··· Given records ···
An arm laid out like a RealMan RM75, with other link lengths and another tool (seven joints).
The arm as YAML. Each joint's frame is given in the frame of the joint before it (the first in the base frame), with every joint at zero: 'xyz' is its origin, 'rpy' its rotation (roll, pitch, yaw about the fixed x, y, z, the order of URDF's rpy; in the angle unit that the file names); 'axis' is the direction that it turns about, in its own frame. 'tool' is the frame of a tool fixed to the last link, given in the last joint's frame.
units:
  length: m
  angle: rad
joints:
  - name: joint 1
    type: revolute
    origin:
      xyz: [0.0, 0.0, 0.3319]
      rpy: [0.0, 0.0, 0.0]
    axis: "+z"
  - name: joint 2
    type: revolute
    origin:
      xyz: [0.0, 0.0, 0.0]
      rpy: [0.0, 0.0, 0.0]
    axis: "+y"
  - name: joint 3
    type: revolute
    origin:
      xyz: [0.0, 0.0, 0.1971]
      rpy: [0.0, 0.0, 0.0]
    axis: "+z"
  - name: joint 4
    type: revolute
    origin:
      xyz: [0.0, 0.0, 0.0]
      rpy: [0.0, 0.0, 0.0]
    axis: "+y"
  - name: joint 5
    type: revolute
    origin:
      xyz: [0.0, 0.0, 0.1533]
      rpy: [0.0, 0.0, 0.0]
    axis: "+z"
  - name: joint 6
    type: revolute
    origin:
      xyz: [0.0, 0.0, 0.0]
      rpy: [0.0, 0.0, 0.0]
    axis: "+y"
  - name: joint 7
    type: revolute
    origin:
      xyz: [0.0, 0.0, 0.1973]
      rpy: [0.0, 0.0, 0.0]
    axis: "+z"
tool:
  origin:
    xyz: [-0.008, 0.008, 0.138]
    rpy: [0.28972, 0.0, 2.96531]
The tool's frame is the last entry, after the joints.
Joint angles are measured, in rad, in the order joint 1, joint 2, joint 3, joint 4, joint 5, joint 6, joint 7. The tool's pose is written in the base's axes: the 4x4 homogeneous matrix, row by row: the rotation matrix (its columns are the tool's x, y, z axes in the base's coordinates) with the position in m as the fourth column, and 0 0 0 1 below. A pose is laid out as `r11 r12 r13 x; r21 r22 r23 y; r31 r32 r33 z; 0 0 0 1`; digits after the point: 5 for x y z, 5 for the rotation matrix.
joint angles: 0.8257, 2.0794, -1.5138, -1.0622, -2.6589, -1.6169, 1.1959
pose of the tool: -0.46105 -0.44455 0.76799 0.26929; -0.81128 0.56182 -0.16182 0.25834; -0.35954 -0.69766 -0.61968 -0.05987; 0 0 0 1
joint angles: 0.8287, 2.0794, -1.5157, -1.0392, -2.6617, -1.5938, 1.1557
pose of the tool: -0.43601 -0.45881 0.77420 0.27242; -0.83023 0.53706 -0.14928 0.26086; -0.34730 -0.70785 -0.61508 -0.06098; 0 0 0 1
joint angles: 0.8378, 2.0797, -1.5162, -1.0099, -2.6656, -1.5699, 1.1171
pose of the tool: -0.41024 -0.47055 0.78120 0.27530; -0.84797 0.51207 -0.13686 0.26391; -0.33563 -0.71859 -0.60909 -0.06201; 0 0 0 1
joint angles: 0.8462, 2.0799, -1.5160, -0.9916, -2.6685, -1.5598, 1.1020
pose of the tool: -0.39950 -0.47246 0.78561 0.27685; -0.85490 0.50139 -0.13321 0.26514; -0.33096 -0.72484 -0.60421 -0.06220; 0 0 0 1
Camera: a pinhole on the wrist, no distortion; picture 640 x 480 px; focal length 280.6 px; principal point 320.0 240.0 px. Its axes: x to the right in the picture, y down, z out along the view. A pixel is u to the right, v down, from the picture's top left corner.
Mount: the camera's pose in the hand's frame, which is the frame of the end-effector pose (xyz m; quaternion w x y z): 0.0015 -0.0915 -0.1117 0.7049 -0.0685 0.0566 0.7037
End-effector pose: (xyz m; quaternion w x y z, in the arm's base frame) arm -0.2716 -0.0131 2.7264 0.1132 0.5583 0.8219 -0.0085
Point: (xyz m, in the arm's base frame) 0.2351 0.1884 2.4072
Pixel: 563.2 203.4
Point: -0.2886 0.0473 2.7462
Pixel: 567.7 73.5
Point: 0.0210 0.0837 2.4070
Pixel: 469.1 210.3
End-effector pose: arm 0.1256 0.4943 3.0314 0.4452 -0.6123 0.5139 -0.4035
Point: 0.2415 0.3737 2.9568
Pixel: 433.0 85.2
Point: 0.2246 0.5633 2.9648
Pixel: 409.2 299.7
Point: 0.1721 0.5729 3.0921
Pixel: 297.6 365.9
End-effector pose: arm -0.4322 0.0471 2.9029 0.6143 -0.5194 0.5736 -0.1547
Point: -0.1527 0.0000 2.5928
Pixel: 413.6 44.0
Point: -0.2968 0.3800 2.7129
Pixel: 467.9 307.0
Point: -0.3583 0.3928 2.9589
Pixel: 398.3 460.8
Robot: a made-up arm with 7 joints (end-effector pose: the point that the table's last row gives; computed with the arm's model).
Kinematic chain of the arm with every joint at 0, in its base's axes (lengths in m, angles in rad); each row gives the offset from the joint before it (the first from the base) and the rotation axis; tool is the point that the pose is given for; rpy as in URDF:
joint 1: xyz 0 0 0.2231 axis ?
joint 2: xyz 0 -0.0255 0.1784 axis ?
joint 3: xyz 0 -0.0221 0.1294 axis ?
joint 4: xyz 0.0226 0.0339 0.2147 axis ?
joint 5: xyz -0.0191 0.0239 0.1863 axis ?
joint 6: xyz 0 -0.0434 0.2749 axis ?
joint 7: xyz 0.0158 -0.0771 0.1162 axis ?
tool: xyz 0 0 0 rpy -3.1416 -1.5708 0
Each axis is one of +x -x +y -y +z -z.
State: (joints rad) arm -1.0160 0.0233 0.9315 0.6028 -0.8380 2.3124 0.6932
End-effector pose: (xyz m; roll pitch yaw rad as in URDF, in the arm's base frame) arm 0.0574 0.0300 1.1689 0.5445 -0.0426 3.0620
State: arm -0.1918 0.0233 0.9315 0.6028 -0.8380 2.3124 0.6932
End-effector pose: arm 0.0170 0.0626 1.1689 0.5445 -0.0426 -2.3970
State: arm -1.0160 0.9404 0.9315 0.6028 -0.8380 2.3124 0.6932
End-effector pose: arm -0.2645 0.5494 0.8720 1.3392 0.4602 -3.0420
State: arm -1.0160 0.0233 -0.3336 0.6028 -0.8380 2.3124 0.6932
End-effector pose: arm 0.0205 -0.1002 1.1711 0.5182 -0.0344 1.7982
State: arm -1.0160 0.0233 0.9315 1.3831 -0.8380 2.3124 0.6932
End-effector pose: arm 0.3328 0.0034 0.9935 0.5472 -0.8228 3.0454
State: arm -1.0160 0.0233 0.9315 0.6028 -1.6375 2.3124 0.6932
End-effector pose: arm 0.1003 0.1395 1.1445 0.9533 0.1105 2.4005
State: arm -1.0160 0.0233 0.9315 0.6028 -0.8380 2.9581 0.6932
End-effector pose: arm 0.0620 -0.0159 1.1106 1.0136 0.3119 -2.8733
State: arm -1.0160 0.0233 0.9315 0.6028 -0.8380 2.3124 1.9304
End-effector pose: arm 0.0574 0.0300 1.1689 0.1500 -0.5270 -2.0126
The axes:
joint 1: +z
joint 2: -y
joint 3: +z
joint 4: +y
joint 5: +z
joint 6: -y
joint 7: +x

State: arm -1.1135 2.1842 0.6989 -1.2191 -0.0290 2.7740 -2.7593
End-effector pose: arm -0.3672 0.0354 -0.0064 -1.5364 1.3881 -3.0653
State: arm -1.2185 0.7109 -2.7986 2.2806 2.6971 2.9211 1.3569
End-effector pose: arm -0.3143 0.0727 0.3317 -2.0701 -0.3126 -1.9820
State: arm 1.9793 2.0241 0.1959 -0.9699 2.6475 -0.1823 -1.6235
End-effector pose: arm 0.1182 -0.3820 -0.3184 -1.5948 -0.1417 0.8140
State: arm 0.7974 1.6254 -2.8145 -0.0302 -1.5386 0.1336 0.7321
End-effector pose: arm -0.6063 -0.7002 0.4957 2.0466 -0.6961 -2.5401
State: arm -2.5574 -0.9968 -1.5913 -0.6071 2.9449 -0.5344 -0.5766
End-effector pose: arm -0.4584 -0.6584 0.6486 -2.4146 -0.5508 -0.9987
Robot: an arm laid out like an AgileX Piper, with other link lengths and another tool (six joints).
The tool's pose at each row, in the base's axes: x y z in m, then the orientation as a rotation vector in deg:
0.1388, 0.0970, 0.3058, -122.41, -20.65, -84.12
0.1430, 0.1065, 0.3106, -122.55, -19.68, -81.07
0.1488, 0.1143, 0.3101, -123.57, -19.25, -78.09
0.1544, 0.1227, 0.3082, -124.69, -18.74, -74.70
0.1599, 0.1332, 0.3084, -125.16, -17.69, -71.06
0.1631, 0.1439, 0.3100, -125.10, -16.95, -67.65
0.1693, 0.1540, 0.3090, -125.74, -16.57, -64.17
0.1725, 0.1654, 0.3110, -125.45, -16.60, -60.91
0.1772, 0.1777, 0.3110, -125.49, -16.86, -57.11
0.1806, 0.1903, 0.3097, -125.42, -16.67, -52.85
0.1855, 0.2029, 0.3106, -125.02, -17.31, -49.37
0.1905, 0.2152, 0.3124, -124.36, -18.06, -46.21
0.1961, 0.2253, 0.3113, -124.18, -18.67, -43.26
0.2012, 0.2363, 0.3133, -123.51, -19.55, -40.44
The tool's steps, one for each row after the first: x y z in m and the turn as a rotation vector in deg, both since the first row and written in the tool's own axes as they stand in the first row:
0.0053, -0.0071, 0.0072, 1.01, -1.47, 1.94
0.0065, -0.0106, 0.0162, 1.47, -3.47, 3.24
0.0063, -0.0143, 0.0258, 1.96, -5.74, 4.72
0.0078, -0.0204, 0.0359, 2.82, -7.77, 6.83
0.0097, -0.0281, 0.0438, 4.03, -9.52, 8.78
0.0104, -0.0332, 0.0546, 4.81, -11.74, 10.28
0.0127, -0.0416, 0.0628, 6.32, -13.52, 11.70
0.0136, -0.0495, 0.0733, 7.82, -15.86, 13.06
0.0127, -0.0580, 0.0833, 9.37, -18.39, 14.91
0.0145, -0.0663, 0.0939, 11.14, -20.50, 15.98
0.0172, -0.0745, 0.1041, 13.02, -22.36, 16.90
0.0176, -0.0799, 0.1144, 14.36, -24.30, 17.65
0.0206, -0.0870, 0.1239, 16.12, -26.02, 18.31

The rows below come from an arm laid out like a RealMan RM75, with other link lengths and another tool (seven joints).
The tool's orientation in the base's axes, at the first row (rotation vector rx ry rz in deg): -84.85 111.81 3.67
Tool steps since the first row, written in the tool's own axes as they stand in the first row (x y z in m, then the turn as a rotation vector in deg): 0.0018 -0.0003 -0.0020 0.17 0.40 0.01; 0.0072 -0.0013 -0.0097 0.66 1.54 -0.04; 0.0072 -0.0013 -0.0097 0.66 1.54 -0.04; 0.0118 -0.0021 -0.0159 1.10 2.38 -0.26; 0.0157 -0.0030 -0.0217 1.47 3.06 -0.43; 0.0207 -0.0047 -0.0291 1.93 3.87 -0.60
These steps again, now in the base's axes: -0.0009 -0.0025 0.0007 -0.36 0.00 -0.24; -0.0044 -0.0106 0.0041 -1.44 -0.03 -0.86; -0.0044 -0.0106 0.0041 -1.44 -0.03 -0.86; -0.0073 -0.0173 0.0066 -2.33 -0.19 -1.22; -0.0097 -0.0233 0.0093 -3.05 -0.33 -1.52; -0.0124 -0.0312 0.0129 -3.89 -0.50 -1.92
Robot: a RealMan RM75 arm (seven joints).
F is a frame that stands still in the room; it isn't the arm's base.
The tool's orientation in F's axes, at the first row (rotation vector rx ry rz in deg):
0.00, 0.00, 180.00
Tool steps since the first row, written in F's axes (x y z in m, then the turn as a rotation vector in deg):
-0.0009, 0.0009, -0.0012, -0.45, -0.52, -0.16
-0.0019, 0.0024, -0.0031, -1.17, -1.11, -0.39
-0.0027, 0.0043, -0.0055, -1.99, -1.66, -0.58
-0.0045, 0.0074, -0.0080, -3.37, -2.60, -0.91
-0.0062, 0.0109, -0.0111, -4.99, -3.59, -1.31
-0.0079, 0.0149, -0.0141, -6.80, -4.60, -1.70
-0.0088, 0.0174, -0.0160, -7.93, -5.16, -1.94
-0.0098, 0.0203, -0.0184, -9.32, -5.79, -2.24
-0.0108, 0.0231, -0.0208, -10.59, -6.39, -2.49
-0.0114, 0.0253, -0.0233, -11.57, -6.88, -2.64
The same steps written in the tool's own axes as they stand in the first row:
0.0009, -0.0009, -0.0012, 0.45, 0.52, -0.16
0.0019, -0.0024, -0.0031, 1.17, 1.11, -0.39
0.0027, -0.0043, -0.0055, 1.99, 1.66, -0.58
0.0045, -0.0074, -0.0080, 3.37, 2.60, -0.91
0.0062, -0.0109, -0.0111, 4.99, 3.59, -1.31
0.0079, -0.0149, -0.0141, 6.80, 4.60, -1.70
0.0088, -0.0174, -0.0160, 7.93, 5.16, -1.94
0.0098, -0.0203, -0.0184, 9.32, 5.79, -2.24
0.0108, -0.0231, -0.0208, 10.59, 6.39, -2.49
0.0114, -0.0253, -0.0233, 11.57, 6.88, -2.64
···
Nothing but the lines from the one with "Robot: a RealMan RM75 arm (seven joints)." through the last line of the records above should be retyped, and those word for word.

» Solved exercise
Robot: a RealMan RM75 arm (seven joints).
F is a frame that stands still in the room; it isn't the arm's base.
The tool's orientation in F's axes, at the first row (rotation vector rx ry rz in deg):
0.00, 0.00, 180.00
Tool steps since the first row, written in F's axes (x y z in m, then the turn as a rotation vector in deg):
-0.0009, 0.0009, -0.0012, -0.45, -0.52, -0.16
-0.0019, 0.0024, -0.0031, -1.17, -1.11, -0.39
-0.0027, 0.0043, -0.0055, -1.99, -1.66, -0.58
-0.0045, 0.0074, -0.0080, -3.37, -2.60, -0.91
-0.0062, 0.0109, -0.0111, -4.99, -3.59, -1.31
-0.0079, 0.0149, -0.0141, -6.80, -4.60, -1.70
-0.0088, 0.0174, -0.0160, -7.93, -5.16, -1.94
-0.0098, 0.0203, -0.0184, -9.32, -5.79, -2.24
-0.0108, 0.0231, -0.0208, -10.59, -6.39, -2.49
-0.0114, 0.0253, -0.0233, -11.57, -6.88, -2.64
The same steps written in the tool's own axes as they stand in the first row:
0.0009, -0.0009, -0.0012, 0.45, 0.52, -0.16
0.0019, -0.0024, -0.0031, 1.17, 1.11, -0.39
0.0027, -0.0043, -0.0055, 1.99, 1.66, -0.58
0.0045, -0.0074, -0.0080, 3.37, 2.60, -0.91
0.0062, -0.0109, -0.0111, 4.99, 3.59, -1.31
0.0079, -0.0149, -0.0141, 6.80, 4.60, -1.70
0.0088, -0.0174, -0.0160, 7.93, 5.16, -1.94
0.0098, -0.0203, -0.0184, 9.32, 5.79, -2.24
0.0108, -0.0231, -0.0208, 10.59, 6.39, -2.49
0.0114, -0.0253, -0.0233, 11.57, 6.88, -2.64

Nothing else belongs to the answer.